Please restate the data exactly, from the first line to the last.
——
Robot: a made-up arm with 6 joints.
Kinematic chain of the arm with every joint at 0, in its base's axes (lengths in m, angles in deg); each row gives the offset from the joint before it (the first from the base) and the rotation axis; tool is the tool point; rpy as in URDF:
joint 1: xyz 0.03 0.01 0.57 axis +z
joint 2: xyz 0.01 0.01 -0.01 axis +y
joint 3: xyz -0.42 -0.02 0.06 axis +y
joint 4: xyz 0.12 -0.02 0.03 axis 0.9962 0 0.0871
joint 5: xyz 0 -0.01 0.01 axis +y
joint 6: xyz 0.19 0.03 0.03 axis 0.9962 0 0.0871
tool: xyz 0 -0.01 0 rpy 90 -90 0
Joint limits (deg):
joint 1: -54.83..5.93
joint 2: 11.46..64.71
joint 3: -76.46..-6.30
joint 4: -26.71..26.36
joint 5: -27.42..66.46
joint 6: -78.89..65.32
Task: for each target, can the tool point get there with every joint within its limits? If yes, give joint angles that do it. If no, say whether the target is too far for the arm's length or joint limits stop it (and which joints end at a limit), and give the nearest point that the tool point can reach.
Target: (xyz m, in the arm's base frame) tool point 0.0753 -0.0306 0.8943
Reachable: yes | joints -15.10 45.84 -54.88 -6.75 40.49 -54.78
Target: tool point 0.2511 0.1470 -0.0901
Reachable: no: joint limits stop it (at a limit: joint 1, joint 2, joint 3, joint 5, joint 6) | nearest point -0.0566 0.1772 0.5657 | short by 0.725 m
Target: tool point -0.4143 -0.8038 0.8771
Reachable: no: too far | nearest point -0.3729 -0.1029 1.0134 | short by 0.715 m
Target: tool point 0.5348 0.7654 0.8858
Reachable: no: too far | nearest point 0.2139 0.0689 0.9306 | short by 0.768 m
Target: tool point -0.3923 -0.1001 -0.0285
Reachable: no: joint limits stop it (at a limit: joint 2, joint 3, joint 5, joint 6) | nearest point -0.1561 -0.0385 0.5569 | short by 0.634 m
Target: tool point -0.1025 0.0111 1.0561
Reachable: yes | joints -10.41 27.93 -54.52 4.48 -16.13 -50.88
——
* [Written solution]
Robot: a made-up arm with 6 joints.
Kinematic chain of the arm with every joint at 0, in its base's axes (lengths in m, angles in deg); each row gives the offset from the joint before it (the first from the base) and the rotation axis; tool is the tool point; rpy as in URDF:
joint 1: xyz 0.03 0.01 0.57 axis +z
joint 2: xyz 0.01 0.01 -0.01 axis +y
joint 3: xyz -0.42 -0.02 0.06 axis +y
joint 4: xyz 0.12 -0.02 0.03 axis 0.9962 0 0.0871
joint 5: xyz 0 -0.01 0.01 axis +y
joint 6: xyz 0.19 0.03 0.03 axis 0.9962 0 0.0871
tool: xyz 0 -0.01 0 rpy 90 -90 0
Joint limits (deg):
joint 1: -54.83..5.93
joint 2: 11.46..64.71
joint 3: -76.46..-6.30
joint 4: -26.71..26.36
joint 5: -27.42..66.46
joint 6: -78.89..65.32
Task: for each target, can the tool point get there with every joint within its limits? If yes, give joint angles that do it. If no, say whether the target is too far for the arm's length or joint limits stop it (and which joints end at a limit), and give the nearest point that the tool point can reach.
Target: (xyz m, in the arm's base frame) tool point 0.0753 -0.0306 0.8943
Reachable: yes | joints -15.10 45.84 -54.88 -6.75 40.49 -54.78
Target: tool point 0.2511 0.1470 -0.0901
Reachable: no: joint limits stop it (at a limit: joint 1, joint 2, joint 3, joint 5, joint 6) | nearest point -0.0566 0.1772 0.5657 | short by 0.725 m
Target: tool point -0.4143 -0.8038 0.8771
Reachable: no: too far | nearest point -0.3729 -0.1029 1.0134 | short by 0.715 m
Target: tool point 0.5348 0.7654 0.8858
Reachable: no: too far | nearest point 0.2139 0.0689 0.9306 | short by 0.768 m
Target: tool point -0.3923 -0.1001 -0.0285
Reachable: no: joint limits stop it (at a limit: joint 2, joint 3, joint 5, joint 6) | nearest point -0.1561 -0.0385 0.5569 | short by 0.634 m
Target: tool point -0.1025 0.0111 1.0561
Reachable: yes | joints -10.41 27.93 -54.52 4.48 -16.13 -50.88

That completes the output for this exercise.